In a 2019 interview with Berkeley Law, Napolitano talked about the importance of having more women in positions of power. “Women are extremely talented and bring skills and experiences that are unique and valuable,” she said. “Not having women leaders is like an artificial limitation on the talent pool. Not having women in leadership roles silences the dynamic and exceptional perspectives and contributions that women bring to the table.”


Carol Springer


Republican Carol Springer was elected to serve as state treasurer of Arizona in 1998. Springer was the first woman to lead the treasurer’s office and was best known for her fiscal prowess. 

Springer managed to bring Arizona into financial good standing and increased the state’s rainy day fund. According to reporting by The Daily Courier, Springer was consistently recognized as a “friend of the taxpayer” by the Arizona Federation of Taxpayers. She also spent a lot of time thinking about water issues, and became an unofficial expert on the 1980 Groundwater Act. 

But Springer wasn’t just business, according to AZCentral. She had a personable nature and good sense of humor, even laughing about the Fab Five being compared to the Spice Girls and her title as “Baby Spice.” 

After her time as state treasurer, she unsuccessfully ran for governor and served on the Yavapai County Board of Supervisors. 


Lisa Graham Keegan

Superintendent of Public Instruction

Like her other Fab Fivers, Lisa Graham Keegan’s political career began well before she served as Arizona’s Superintendent of Public Instruction. 

Prior to that role she served two terms in the Arizona House of Representatives, from 1991 to 1995. While there, she served as chair of the Education Committee.
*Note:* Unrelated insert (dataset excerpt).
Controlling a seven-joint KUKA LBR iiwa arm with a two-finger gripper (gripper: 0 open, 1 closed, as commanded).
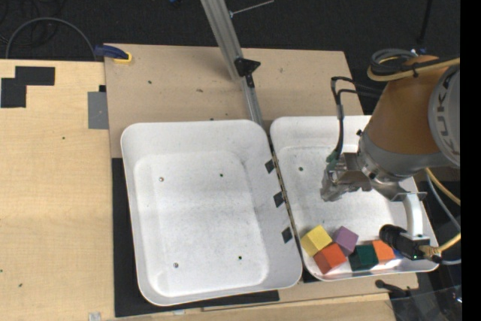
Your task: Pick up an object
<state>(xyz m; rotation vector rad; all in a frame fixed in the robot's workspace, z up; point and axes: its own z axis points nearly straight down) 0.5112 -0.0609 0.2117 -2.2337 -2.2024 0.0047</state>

As superintendent she oversaw the state’s charter school program and worked on test standards. Some of her moves were controversial, like her enactment of Arizona’s Instrument to Measure Standards (AIMS). Those standards set goals for math, reading, writing, and science that students must meet to graduate. 

In response to criticism of the standards Keegan took the tests herself and posted her passing results.